# [Your goal]
The data should be written out in full, exactly as it stands, and the pictures dropped.

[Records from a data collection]
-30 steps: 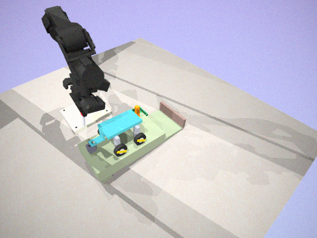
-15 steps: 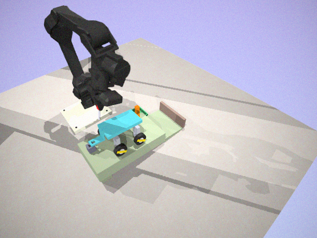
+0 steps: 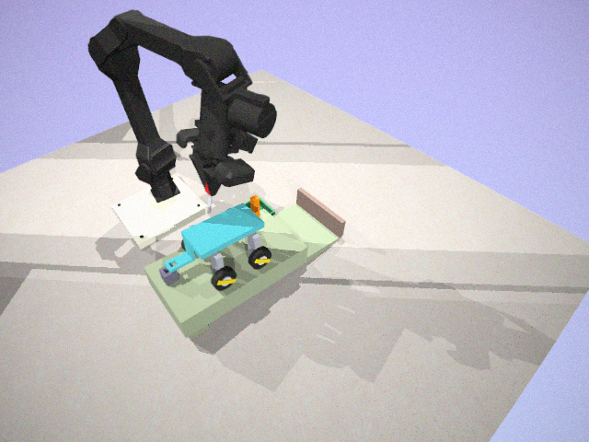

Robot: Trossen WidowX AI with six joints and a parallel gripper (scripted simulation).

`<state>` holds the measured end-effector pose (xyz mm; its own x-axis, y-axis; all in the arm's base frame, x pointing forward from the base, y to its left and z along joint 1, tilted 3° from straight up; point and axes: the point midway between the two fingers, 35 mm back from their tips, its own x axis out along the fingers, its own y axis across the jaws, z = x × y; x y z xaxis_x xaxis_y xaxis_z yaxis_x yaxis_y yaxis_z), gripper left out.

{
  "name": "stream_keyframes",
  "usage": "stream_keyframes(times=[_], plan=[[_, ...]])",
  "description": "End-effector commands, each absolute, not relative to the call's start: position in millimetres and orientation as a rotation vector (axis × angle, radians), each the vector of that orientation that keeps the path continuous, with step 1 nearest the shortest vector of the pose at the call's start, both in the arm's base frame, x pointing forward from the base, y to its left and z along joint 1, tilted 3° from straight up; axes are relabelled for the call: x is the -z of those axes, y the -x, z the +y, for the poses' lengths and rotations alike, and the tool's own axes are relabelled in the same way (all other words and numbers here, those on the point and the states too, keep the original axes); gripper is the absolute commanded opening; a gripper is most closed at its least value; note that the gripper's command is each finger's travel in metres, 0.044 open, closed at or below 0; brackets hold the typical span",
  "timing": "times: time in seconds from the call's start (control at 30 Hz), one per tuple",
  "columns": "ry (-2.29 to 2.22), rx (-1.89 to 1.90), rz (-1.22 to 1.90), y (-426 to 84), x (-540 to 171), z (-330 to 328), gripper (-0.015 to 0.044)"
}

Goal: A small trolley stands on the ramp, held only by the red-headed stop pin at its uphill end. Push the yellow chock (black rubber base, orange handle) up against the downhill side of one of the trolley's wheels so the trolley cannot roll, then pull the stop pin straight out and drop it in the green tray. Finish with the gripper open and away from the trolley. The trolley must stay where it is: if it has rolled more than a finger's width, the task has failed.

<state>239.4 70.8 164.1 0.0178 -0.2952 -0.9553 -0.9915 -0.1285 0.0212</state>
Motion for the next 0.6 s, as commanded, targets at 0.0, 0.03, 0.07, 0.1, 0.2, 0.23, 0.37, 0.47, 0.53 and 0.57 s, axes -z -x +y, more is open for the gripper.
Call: stream_keyframes(times=[0.0, 0.03, 0.07, 0.1, 0.2, 0.23, 0.37, 0.47, 0.53, 0.57], plan=[[1.519, -1.151, 1.365, -236, -162, 86, 0.0], [1.519, -1.152, 1.365, -236, -161, 90, 0.0], [1.519, -1.152, 1.365, -235, -160, 94, 0.0], [1.518, -1.152, 1.365, -234, -160, 97, 0.0], [1.517, -1.153, 1.364, -232, -157, 110, 0.0], [1.517, -1.153, 1.364, -231, -156, 114, 0.0], [1.516, -1.155, 1.363, -228, -154, 130, 0.0], [1.515, -1.156, 1.362, -225, -152, 142, 0.0], [1.514, -1.156, 1.362, -224, -151, 147, 0.0], [1.514, -1.156, 1.362, -224, -151, 148, 0.0]])
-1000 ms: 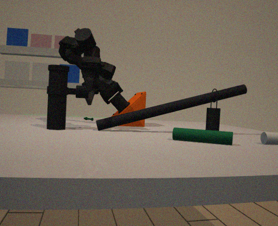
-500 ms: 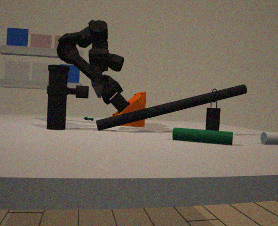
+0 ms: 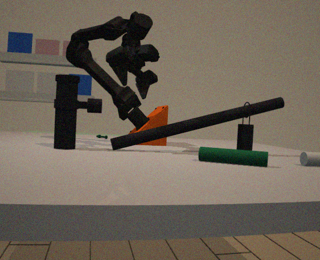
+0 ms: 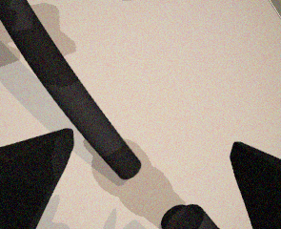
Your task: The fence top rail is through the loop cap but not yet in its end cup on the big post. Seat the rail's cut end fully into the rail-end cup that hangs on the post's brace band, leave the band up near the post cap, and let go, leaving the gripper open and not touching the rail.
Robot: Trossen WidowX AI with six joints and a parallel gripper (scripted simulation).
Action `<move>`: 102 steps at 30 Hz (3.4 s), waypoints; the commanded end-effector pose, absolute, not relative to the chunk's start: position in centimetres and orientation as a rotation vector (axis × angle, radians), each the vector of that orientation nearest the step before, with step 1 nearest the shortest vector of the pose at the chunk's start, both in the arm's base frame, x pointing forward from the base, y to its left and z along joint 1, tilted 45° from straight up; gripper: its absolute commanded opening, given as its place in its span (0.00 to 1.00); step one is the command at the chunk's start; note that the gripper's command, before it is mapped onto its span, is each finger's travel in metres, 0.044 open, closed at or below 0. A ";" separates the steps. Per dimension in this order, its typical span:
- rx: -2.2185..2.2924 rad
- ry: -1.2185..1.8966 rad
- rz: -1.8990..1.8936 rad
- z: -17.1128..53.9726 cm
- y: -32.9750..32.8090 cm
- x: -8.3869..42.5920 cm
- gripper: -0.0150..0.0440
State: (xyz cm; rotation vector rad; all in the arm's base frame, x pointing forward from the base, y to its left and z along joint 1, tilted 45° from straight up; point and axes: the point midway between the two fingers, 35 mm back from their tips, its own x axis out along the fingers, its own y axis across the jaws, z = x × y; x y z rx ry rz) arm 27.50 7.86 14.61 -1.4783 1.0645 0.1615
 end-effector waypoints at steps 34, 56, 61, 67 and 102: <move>-0.036 0.872 -0.802 10.5 14.1 26.8 1.00; 0.611 0.613 -1.345 6.0 11.2 28.2 1.00; 0.610 0.611 -1.345 4.3 9.5 28.4 1.00; 0.610 0.611 -1.345 3.4 8.6 28.6 1.00; 0.610 0.610 -1.345 -0.2 5.1 29.3 1.00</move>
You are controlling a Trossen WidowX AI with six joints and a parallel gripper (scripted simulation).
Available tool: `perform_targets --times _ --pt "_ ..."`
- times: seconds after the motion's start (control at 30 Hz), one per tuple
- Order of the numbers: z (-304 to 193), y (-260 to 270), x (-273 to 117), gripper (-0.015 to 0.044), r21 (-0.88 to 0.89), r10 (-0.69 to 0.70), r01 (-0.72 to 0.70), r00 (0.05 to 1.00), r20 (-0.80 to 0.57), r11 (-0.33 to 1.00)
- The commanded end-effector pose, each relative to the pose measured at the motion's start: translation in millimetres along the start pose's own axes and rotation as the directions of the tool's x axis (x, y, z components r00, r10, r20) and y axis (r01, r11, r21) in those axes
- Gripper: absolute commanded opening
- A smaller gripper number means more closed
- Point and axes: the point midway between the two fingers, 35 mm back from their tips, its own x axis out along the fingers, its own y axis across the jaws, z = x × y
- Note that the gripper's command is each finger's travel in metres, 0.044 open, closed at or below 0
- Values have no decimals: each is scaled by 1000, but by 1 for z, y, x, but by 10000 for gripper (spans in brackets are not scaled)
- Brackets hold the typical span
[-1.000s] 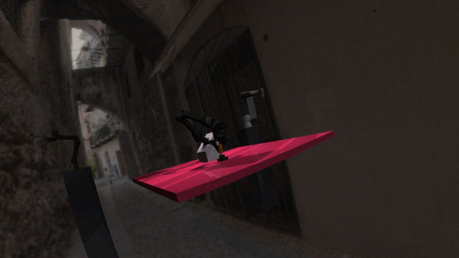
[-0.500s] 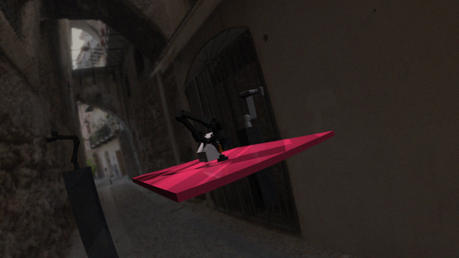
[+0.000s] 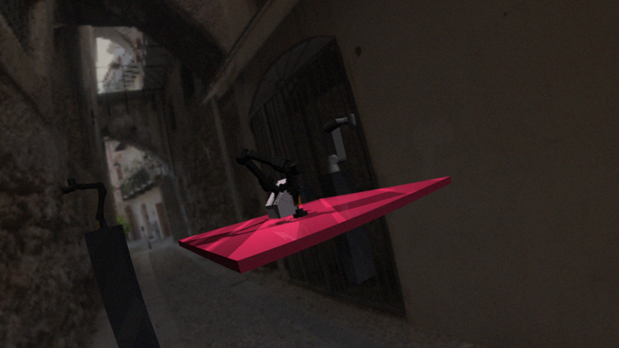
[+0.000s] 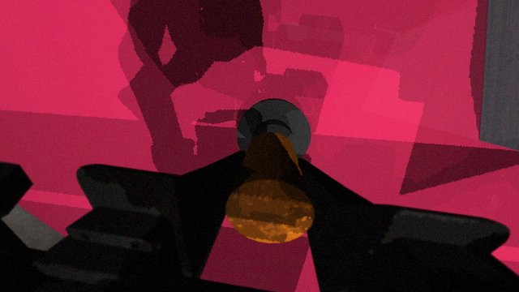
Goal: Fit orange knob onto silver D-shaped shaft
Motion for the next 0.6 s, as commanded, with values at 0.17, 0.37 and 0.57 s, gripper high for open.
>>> perform_targets --times 0.17,0.37,0.57 --pt "3 -4 2 0 555 -5 11 1000 -12 832" --pt "3 -6 2 0 555 -5 11 1000 -12 832" --pt "2 -6 1 0 555 -5 11 1000 -12 832"
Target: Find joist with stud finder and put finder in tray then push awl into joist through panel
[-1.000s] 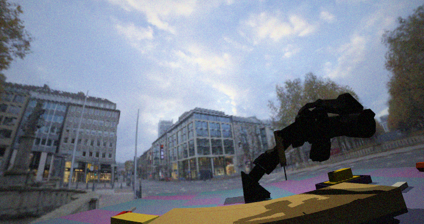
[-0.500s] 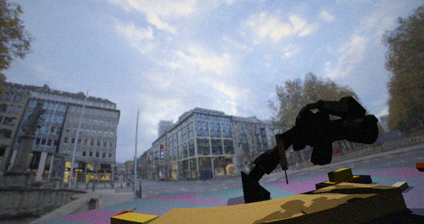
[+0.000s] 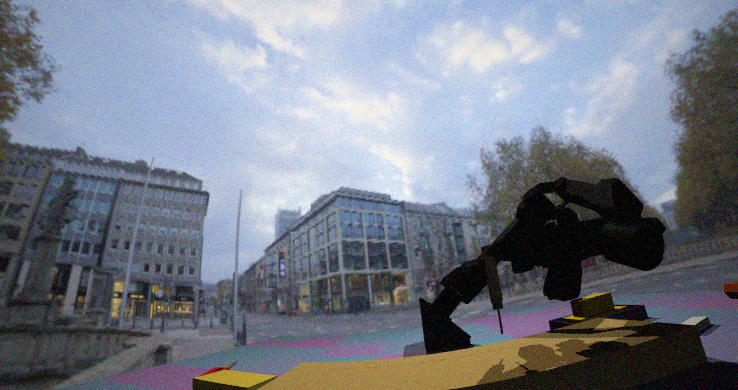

# [Result]
-30 steps: 
-15 steps: 
+0 steps: 

Robot: Trossen WidowX AI with six joints and a parallel gripper (scripted simulation).

`<state>` holds the measured end-effector pose (xyz mm; its own x-axis, y-axis; all in the arm's base frame, x pointing forward from the base, y to its left and z along joint 1, tilted 3° from straight up; point and axes: the point midway between the two fingers, 35 mm back from their tips, its own x axis out along the fingers, its own y axis across the jaws, z = x × y; x y z xaxis_x xaxis_y xaxis_z yaxis_x yaxis_y yaxis_z), gripper left out.

{
  "name": "stream_keyframes",
  "usage": "stream_keyframes(times=[_], plan=[[_, ...]])",
  "description": "End-effector commands, each absolute, not relative to the call's start: position in millimetres and orientation as a rotation vector (axis × angle, radians), each the vector of that orientation that keeps the path continuous, with step 1 nearest the shortest vector of the pose at the call's start, both in the arm's base frame, x pointing forward from the base, y to its left and z along joint 1, tilted 3° from straight up; axes are relabelled for the call: x is the -z of those axes, y the -x, z the +y, for the poses' lengths and rotations alike, and the tool's own axes are relabelled in the same way (all other words and numbers here, those on the point and the states too, keep the original axes); gripper is the absolute commanded opening; a gripper is most closed at its least value; note that the gripper's command is each finger's travel in metres, 0.044 open, closed at or below 0; brackets hold the typical span",
  "timing": "times: time in seconds from the call's start (control at 30 Hz), one per tuple",
  "columns": "ry (-2.29 to 2.22), rx (-1.89 to 1.90), rz (-1.22 to 1.90), y (-426 to 84), x (-540 to 171), z (-330 to 328), gripper (-0.015 to 0.044)"
}

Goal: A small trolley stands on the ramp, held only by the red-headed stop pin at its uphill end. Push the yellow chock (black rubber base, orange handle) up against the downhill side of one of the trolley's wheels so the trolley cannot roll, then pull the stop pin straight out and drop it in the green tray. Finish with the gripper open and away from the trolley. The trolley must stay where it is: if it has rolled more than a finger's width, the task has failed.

<state>239.4 70.8 164.1 0.0178 -0.2952 -0.9553 -0.9915 -0.1285 0.0212</state>
Motion for the next 0.6 s, as commanded, targets at 0.0, 0.03, 0.07, 0.1, 0.2, 0.23, 0.37, 0.47, 0.53 and 0.57 s, axes -z -x +y, more is open for the gripper.
Call: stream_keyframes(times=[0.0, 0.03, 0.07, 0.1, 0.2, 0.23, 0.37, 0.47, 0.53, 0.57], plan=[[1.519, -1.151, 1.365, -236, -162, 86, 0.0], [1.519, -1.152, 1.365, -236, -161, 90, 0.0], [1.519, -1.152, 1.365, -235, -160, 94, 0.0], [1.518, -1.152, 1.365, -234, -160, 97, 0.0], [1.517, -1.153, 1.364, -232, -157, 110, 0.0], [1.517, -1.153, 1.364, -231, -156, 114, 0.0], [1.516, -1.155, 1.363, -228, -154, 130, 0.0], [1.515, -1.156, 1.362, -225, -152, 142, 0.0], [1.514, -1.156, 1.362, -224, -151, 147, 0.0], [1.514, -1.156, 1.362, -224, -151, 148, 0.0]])
-1000 ms: 
-500 ms: 
+0 ms: 
+0 ms: 
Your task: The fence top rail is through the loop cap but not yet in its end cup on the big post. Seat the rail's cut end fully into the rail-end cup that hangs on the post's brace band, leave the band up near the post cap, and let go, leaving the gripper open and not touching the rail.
Robot: Trossen WidowX AI with six joints and a parallel gripper (scripted simulation).
Action `<move>`: 102 steps at 30 Hz (3.4 s), waypoints; the commanded end-effector pose, absolute, not relative to the chunk's start: position in centimetres and orientation as a rotation vector (axis × angle, radians), each the vector of that orientation nearest the step before, with step 1 nearest the shortest vector of the pose at the chunk's start, both in the arm's base frame, x pointing forward from the base, y to its left and z along joint 1, tilted 45° from straight up; gripper: its absolute commanded opening, given as its place in its span (0.00 to 1.00); step one is the command at the chunk's start; note that the gripper's command, before it is mapped onto its span, is each finger's travel in metres, 0.044 open, closed at or below 0. A ";" separates the steps. Per dimension in this order, its typical span:
- rx: -2.2185..2.2924 rad
- ry: -1.2185..1.8966 rad
- rz: -1.8990..1.8936 rad
- z: -17.1128..53.9726 cm
- y: -32.9750..32.8090 cm
- x: -8.3869..42.5920 cm
- gripper: -0.0150..0.0440
State: (xyz cm; rotation vector rad; all in the arm's base frame, x pointing forward from the base, y to its left and z along joint 1, tilted 45° from straight up; point and axes: the point midway between the two fingers, 35 mm back from their tips, its own x axis out along the fingers, its own y axis across the jaws, z = x × y; x y z rx ry rz) arm 27.50 7.86 14.61 -1.4783 1.0645 0.1615
 end-effector waypoints at steps 34, 56, 61, 67 and 102: <move>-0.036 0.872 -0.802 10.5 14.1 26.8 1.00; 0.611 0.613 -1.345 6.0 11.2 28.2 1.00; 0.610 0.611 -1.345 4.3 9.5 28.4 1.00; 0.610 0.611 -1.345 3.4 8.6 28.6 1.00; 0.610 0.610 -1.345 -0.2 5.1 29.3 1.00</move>
You are controlling a Trossen WidowX AI with six joints and a parallel gripper (scripted simulation).
Available tool: `perform_targets --times _ --pt "_ ..."`
- times: seconds after the motion's start (control at 30 Hz), one per tuple
- Order of the numbers: z (-304 to 193), y (-260 to 270), x (-273 to 117), gripper (-0.015 to 0.044), r21 (-0.88 to 0.89), r10 (-0.69 to 0.70), r01 (-0.72 to 0.70), r00 (0.05 to 1.00), r20 (-0.80 to 0.57), r11 (-0.33 to 1.00)
- The commanded end-effector pose, each relative to the pose measured at the motion's start: translation in millimetres along the start pose's own axes and rotation as the directions of the tool's x axis (x, y, z components r00, r10, r20) and y axis (r01, r11, r21) in those axes
- Gripper: absolute commanded opening
- A smaller gripper number means more closed
- Point and axes: the point midway between the two fingers, 35 mm back from their tips, its own x axis out along the fingers, its own y axis across the jaws, z = x × y
- Note that the gripper's command is each finger's travel in metres, 0.044 open, closed at or below 0
- Values have no decimals: each is scaled by 1000, but by 1 for z, y, x, but by 10000 for gripper (spans in brackets are not scaled)
- Brackets hold the typical span
[-1.000s] 
[-0.500s] 
[+0.000s] 
[+0.000s] 
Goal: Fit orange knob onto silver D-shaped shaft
Motion for the next 0.6 s, as commanded, with values at 0.17, 0.37 and 0.57 s, gripper high for open.
>>> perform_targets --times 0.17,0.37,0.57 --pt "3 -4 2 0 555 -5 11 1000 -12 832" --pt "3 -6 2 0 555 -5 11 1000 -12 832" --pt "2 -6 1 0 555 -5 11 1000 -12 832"
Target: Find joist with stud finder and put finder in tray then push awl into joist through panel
[-1.000s] 
[-0.500s] 
[+0.000s] 

There is nothing else to add to the answer.